* _Task directions_:
Retype the whole listing below exactly, keeping every picture out of it.

**** Data excerpt ****

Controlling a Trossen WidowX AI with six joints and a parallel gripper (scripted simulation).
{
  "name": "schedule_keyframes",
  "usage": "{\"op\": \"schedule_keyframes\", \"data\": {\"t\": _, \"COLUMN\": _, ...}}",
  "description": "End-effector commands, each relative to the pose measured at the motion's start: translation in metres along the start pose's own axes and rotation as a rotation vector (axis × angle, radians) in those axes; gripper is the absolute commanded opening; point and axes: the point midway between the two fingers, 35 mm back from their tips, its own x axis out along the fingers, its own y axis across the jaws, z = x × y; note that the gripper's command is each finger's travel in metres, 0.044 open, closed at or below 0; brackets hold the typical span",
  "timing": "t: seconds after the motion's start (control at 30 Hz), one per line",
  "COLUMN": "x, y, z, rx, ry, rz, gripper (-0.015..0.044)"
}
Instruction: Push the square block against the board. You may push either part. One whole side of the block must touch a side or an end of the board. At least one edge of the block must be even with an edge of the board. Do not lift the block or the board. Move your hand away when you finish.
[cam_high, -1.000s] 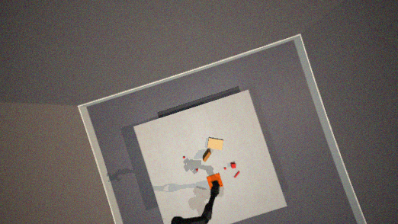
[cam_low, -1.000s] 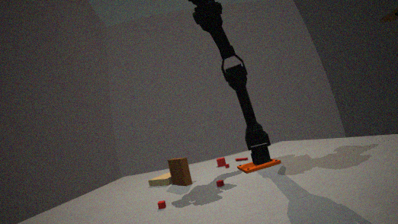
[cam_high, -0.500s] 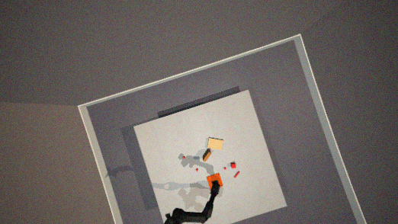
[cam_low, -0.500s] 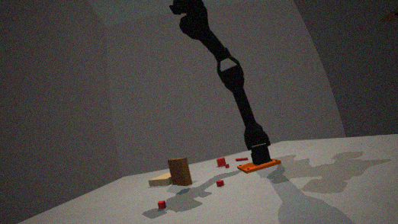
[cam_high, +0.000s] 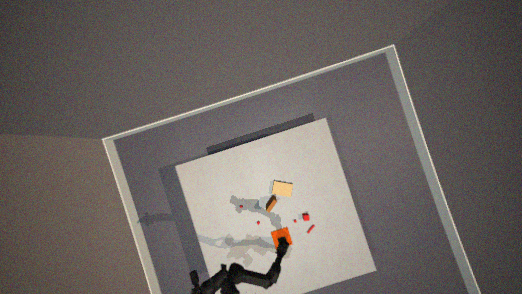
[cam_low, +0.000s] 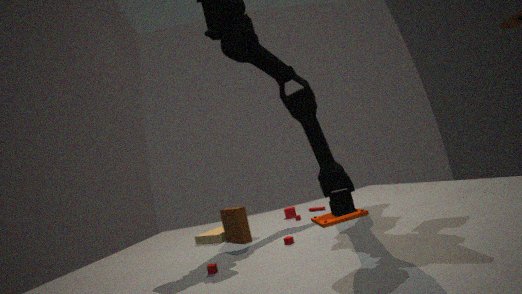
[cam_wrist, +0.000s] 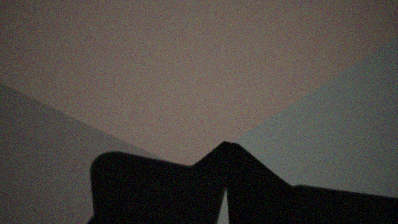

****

* _Answer to the exercise_:
Controlling a Trossen WidowX AI with six joints and a parallel gripper (scripted simulation).
{
  "name": "schedule_keyframes",
  "usage": "{\"op\": \"schedule_keyframes\", \"data\": {\"t\": _, \"COLUMN\": _, ...}}",
  "description": "End-effector commands, each relative to the pose measured at the motion's start: translation in metres along the start pose's own axes and rotation as a rotation vector (axis × angle, radians) in those axes; gripper is the absolute commanded opening; point and axes: the point midway between the two fingers, 35 mm back from their tips, its own x axis out along the fingers, its own y axis across the jaws, z = x × y; note that the gripper's command is each finger's travel in metres, 0.044 open, closed at or below 0; brackets hold the typical span",
  "timing": "t: seconds after the motion's start (control at 30 Hz), one per line",
  "COLUMN": "x, y, z, rx, ry, rz, gripper (-0.015..0.044)"
}
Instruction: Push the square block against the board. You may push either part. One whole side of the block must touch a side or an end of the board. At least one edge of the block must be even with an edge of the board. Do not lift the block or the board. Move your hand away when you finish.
[cam_high, -1.000s] 
[cam_low, -1.000s] 
[cam_high, -0.500s] 
[cam_low, -0.500s] 
[cam_high, +0.000s] 
[cam_low, +0.000s] 
[cam_wrist, +0.000s] 

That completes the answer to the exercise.